Context Sensitive Network for weakly-supervised fine-grained temporal action localization.
Journal:
Neural networks : the official journal of the International Neural Network Society
Published Date:
Jan 24, 2025
Abstract
Weakly-supervised fine-grained temporal action localization seeks to identify fine-grained action instances in untrimmed videos using only video-level labels. The primary challenge in this task arises from the subtle distinctions among various fine-grained action categories, which complicate the accurate localization of specific action instances. In this paper, we note that the context information embedded within the videos plays a crucial role in overcoming this challenge.

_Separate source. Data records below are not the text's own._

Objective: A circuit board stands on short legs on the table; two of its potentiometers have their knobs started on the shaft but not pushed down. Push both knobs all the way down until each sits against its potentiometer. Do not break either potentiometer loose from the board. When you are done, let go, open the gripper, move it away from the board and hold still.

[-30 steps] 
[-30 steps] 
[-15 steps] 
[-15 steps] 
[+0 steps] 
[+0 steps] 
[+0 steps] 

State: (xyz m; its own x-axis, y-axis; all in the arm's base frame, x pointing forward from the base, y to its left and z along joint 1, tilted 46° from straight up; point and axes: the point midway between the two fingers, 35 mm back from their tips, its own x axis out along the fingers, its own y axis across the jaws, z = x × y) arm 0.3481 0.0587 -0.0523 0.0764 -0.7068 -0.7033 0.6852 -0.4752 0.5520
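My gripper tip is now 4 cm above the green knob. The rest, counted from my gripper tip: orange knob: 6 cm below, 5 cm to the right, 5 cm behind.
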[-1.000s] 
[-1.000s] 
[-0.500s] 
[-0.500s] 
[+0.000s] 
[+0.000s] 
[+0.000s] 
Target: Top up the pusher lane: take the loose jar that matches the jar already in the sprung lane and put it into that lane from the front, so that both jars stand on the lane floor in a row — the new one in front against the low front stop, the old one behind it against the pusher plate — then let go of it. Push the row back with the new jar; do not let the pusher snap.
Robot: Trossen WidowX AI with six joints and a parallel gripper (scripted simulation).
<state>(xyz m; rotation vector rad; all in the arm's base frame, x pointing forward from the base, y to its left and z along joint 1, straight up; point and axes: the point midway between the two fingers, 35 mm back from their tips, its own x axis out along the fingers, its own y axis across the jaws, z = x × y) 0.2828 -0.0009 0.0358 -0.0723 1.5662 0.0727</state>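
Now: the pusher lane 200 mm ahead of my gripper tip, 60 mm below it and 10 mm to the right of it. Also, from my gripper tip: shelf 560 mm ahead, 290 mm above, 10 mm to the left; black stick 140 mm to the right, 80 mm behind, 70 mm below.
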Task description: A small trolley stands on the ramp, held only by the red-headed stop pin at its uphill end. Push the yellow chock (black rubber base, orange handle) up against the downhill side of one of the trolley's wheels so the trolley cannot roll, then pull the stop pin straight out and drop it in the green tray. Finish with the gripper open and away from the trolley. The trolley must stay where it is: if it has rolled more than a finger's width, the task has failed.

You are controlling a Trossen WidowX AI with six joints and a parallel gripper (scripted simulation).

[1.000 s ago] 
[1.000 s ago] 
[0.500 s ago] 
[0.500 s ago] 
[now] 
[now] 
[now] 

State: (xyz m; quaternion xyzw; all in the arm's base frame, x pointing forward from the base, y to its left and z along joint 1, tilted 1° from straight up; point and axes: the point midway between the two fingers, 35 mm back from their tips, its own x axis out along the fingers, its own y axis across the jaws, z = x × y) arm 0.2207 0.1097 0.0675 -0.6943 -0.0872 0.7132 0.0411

However, we also find that effectively integrating context information across different scales is non-trivial, as not all scales provide equally valuable information for distinguishing fine-grained actions. Based on these observations, we propose a weakly-supervised fine-grained temporal action localization approach termed the Context Sensitive Network, which aims to fully leverage context information. Specifically, we first introduce a multi-scale context extraction module designed to efficiently capture multi-scale temporal contexts. Subsequently, we develop a scale-sensitive context gating module that facilitates interaction among multi-scale contexts and adaptively selects informative contexts based on varying video content. Extensive experiments conducted on two benchmark datasets, FineGym and FineAction, demonstrate that our approach achieves state-of-the-art performance.